The listing below needs to be copied in full, exactly.

----- Dataset excerpt -----

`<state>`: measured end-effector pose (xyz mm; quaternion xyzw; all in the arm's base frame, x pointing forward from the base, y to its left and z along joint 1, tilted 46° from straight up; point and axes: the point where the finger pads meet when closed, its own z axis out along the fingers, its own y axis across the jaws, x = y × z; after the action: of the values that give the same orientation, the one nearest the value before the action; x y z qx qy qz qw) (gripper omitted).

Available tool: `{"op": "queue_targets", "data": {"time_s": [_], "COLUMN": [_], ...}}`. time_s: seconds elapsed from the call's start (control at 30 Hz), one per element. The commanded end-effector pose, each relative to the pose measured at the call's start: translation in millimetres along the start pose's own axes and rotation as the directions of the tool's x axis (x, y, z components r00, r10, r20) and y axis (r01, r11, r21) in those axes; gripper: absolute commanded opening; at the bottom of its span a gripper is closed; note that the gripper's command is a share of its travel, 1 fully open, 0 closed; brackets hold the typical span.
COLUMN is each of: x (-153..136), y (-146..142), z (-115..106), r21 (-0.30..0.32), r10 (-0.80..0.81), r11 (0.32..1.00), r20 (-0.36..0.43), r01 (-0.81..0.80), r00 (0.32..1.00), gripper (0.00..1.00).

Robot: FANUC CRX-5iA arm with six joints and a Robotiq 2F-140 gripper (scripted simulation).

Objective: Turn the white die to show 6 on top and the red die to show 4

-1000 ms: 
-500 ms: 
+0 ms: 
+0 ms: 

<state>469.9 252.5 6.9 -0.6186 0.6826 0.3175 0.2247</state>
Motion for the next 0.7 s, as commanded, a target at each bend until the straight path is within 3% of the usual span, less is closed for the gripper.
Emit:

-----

» Response to the task
`<state>`: measured end-effector pose (xyz mm; quaternion xyzw; all in the arm's base frame, x pointing forward from the base, y to its left and z along joint 1, tilted 46° from straight up; point and axes: the point where the finger pads meet when closed, its own z axis out along the fingers, its own y axis across the jaws, x = y × z; after the action: of the values that give the same orientation, the one nearest the value before the action; x y z qx qy qz qw) (gripper omitted).

Available tool: `{"op": "queue_targets", "data": {"time_s": [_], "COLUMN": [_], ...}}`. time_s: seconds elapsed from the call's start (control at 30 Hz), one per element. The commanded end-effector pose, each relative to the pose measured at the call's start: translation in millimetres along the start pose's own axes and rotation as the directions of the tool's x axis (x, y, z components r00, r10, r20) and y axis (r01, r11, r21) in those axes; gripper: absolute commanded opening; at the bottom of its span a gripper is closed; note that the gripper's command is a share of its travel, 1 fully open, 0 closed; brackets hold the typical span.
COLUMN is each of: x (-153..136), y (-146..142), z (-115..106), r21 (-0.30..0.32), r10 (-0.80..0.81), r11 (0.32..1.00), r20 (-0.36..0.43), r01 (-0.81..0.80), r00 (0.32..1.00), gripper (0.00..1.00).

Robot: FANUC CRX-5iA arm with six joints and a Robotiq 2F-140 gripper (scripted simulation).

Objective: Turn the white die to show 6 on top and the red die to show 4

-1000 ms: 
-500 ms: 
+0 ms: 
+0 ms: 

<state>469.9 252.5 6.9 -0.6186 0.6826 0.3175 0.2247</state>
Motion for the next 0.7 s, as commanded, a target at each bend until the straight path is within 3% of the usual span, less is closed for the gripper.
Emit:

The exercise is now complete.